Originalmente, o Refúgio do Pêssego era povoado por pessoas dispersas, recolhidas de várias partes do mundo dos ninjas durante a guerra.

Sua estrutura administrativa era a Alvorada, uma organização armada formada pelos “remanentes” das forças dominantes do antigo regime.

Isso determinava, sob qualquer perspectiva, que o Refúgio do Pêssego era apenas uma aldeia tradicional em termos de produção e vida.

Os habitantes comuns garantiam o sustento com o trabalho agrícola e artesanal, sem necessidade de grande interação econômica com o exterior.

Era o chamado modelo de pequena agricultura.

Os camponeses pagavam impostos em grãos à elite governante do Refúgio do Pêssego — a Alvorada — sustentando assim um grupo de forças armadas que não produziam.
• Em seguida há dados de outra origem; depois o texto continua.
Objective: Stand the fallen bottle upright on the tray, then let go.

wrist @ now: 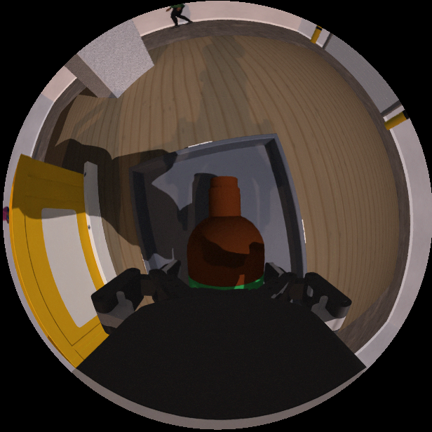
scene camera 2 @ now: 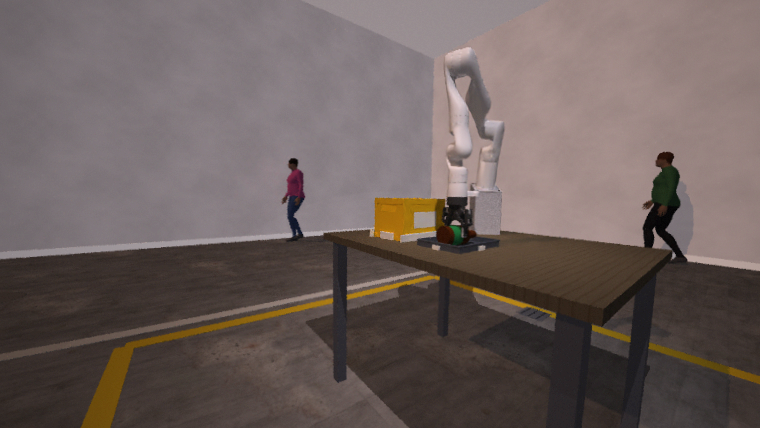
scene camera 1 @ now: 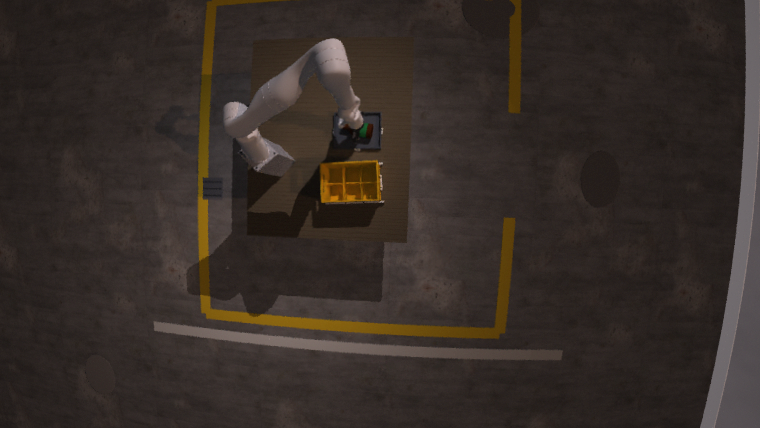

Em troca, essas forças armadas ofereciam proteção aos camponeses, organizando equipes para construir instalações públicas.

Tal estrutura era tradicional e eficaz nos países ancestrais.

Centenas de aldeias garantiam aos nobres a possibilidade de possuir grandes exércitos, formando um vasto grupo dominante.

Mas esse não era o objetivo de Tenko.

Embora em sua vida anterior Tenko fosse apenas uma cidadã comum, sem grande conhecimento sobre sistemas políticos clássicos, ao menos sabia uma coisa:

A pequena agricultura não serve ao seu objetivo de criar um sistema político centrado em pesquisa de tecnologia sanguínea.

E, pela experiência recente, percebeu que esse modelo era hostil aos pesquisadores.

Por exemplo, Kitsu trabalhava incansavelmente, pesquisando chakra e rituais para a Alvorada, oferecendo avanços cruciais sem uma remuneração adequada. A longo prazo, esse sistema não se sustenta.

A motivação das pessoas não é estimulada, e, inevitavelmente, tudo tende à estagnação — esse é o obstáculo que o modelo de pequena agricultura impõe à pesquisa científica.

Assim, Tenko propôs uma ideia:

Adotar um sistema duplo de contribuição e nova moeda para medir o valor do trabalho de cada um, incentivando a inovação dos pesquisadores.

Mas só contribuição e moeda não bastam; também é preciso uma variedade suficiente de produtos.

Tenko, Ichigen e Hisamori passaram os últimos dias ocupados elaborando esses regulamentos.